The mechanical interlock essentially functioned as a limit outside of the control system. So you should build an ai system the same way- enforcing restrictions on the security agency from outside the control of the ai itself. Of course that doesn’t happen and devs naively trust that the ai can make its own security decisions.

Another lesson from that era we are re learning- in-band signaling. Our 2025 version of the “blue box” is in full swing. Prompt injection is just a side effect of the fact that there is no out of band instruction mechanism for llms.

Good news is - it’s not hard to learn the new technology when it’s just a matter of rediscovering the same security issues with a new name!

4. snerbles ◴[] No.45042868[source]
When I worked at an industrial integrator, we had a hard requirement for hard-wired e-stop circuits run by safety relays separate from the PLC. Sometimes we had to deal with dangerous OEM equipment that had software interlocks, and the solution was usually just to power the entire offending device down when someone hit an e-stop or opened a guarding panel.

About a decade ago a rep from Videojet straight up lied to us about their 30W CO2 marking laser having a hardware interlock. We found out when - in true Therac-25 fashion - the laser kept triggering despite the external e-stop being active due to a bug in their HMI touch panel. No one noticed until it eventually burned through the lens cap. In reality the interlock was a separate kit, and they left it out to reduce the cost for their bid to the customer. That whole incident really soured my opinion of them and reminded me of just how bad software "safety" can get.

replies(2): >>45044753 #>>45120124 #
5. WalterBright ◴[] No.45044729[source]
> And PHB's all know that picking up nickles in front of the steamroller is how you get to the C-suite.

Blaming it on PHB's is a mistake. There were no engineering classes in my degree program about failsafe design. I've known too many engineers who were insulted by my insinuations that their design had unacceptable failure modes. They thought they could write software that couldn't possibly fail. They'd also tell me that they could safely recover and continue executing a crashed program.

This is why I never, ever trust software switches to disable a microphone, software switches that disable disk writes, etc. The world is full of software bugs that enable overriding of their soft protections.

BTW, this is why airliners, despite their advanced computerized cockpit, still have an old fashioned turn-and-bank indicator that is independent of all that software.

replies(1): >>45047734 #
6. bombcar ◴[] No.45047734{3}[source]
Failsafe design is actually really fun when you start looking at all the scenarios and such.
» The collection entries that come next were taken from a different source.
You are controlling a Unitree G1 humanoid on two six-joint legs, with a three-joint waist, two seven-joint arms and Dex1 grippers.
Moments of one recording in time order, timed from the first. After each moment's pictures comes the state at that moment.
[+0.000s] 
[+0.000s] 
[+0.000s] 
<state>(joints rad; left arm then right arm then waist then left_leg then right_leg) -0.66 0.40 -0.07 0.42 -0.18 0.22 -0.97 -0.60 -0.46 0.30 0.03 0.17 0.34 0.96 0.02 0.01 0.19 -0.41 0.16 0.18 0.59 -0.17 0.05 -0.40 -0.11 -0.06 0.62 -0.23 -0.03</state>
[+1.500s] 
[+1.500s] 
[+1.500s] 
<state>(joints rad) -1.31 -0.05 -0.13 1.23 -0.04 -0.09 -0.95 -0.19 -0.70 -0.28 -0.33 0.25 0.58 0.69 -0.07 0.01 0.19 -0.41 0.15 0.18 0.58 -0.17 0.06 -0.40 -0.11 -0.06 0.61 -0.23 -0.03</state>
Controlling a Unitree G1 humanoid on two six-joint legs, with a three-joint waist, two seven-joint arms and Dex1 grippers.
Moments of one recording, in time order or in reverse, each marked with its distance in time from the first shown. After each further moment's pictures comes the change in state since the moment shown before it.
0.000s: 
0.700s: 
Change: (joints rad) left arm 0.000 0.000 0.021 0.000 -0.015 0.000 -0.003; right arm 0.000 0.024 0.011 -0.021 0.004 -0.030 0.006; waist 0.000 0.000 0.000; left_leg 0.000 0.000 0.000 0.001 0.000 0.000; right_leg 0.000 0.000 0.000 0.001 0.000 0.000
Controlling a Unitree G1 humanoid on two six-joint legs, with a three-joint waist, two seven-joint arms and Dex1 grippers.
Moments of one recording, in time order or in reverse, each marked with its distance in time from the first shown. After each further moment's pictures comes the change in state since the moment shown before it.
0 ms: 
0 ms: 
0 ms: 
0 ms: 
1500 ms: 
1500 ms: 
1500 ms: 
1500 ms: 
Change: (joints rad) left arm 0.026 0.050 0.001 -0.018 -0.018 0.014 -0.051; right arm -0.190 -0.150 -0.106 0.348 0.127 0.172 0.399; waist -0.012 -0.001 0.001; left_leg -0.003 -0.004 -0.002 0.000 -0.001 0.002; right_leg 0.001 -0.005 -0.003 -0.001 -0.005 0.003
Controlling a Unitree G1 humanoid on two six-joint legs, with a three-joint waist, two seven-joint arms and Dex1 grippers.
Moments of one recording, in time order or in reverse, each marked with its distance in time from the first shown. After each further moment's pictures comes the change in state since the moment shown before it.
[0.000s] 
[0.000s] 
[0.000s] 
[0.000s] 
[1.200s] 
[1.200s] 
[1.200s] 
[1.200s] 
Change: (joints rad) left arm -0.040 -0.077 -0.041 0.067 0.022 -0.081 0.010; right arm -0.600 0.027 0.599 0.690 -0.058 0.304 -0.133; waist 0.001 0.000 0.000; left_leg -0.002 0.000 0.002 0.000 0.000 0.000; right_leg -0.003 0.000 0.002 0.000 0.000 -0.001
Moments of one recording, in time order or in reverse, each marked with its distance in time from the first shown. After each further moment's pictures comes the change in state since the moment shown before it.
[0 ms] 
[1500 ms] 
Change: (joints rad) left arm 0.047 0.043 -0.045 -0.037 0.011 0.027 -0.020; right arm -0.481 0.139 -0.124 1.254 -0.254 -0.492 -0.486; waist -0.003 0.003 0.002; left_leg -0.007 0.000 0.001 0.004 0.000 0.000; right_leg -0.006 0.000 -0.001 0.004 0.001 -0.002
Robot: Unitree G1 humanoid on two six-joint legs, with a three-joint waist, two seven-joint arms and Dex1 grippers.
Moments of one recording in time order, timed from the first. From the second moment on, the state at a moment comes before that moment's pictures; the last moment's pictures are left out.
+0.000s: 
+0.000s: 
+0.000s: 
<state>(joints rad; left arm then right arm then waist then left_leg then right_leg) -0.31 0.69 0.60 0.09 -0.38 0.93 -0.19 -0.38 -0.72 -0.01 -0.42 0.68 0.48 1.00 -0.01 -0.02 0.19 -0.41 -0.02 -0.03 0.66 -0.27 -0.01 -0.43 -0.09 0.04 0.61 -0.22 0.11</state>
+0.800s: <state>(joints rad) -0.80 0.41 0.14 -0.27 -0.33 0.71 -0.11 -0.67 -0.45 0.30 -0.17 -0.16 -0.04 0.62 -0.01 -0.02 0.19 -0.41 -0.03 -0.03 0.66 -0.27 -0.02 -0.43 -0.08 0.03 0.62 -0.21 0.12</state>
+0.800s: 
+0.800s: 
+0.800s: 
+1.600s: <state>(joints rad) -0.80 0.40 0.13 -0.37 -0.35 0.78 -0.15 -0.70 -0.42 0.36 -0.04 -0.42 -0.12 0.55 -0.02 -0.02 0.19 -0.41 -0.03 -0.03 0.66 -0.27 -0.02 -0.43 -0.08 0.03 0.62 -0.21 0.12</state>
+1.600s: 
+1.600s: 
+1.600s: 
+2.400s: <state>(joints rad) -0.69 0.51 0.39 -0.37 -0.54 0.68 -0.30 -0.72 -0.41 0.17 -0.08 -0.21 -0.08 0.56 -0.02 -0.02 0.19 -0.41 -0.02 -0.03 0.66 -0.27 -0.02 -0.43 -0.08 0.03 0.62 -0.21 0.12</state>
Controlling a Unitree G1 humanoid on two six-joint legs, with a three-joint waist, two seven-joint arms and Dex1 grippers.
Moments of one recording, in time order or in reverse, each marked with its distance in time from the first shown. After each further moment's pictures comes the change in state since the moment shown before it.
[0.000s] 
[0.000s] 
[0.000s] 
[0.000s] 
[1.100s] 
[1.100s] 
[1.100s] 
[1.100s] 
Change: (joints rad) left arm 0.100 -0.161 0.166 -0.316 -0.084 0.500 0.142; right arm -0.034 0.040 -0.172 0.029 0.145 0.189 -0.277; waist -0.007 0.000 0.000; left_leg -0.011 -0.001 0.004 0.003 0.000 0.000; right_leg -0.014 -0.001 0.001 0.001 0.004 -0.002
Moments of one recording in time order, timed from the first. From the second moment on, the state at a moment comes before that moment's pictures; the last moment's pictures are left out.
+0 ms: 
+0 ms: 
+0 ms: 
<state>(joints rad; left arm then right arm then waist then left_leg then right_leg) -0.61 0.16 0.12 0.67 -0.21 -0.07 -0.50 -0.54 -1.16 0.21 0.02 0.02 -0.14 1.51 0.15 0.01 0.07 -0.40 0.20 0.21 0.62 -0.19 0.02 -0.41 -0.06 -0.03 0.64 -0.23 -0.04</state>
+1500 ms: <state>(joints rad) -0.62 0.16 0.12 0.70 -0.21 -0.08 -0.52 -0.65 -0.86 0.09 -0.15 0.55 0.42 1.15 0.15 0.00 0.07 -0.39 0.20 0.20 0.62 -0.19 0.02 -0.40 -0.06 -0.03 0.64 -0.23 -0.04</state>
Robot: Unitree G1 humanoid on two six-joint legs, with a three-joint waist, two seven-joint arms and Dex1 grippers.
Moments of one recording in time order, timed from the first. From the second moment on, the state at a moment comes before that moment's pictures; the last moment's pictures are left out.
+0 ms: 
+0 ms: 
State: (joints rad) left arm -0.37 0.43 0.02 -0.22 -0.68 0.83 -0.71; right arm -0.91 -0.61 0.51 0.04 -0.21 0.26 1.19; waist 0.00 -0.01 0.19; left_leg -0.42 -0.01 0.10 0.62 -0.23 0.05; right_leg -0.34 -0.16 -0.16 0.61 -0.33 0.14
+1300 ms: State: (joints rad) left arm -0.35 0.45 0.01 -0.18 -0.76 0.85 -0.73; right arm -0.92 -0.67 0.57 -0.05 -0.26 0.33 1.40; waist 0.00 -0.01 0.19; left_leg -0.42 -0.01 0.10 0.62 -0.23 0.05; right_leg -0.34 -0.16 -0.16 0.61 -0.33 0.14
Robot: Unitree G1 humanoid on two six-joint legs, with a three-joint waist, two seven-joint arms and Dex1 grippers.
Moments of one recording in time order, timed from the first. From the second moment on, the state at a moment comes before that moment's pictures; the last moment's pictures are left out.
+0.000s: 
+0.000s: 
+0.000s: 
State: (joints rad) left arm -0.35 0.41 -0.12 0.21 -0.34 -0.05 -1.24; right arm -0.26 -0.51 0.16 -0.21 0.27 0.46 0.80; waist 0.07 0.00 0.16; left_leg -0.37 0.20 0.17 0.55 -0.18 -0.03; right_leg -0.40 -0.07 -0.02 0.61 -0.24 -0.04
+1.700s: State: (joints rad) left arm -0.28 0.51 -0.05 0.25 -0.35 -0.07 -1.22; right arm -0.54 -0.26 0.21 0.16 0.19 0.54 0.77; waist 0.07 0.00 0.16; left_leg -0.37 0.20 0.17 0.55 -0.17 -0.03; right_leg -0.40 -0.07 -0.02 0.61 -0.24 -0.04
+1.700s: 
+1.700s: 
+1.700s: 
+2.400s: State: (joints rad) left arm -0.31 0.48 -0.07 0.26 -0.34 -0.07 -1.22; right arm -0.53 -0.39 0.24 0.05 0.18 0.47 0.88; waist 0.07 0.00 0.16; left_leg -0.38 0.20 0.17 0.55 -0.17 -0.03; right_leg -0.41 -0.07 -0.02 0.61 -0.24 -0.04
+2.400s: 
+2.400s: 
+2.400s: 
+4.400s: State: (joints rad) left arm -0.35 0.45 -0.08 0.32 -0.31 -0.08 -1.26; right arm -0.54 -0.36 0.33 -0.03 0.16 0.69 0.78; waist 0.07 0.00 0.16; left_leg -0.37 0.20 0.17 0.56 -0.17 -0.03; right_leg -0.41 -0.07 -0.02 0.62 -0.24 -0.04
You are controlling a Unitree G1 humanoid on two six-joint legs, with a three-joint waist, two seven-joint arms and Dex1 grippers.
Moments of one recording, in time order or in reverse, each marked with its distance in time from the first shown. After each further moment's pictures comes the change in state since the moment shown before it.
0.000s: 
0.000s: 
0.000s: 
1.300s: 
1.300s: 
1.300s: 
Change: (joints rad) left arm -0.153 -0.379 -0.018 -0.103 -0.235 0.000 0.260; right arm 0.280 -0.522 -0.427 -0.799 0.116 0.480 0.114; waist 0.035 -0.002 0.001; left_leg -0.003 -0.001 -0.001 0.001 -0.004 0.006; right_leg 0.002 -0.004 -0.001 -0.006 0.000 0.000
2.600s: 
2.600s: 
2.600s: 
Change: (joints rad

But one key component is that IF a failsafe is triggered, it needs to be investigated as if it killed someone; because it should NEVER have triggered.

Without that part of the cycle, eventually the failsafe is removed or bypassed or otherwise ineffective, and the next incident will get you.

replies(1): >>45050906 #
7. WalterBright ◴[] No.45050906{4}[source]
Most airplane crashes are due to multiple failures. The accidents are investigated, and each failure is addressed and fixed.

The result is incredible safety.

replies(1): >>45053876 #
8. bombcar ◴[] No.45053876{5}[source]
People know about that; what they forget about is that any failure is noted and repaired (or deemed serviceable until repair).

Airplane reliability is from lots of failure analysis and work but also comprehensive maintenance plans and procedures.

9. I_dream_of_Geni ◴[] No.45120124{3}[source]
To be fair, reps don't really know anything deep about their product. They just parrot what they are told (or they wing it, which, i guess, can be lying). They are pushed to sell, and they will say anything to sell.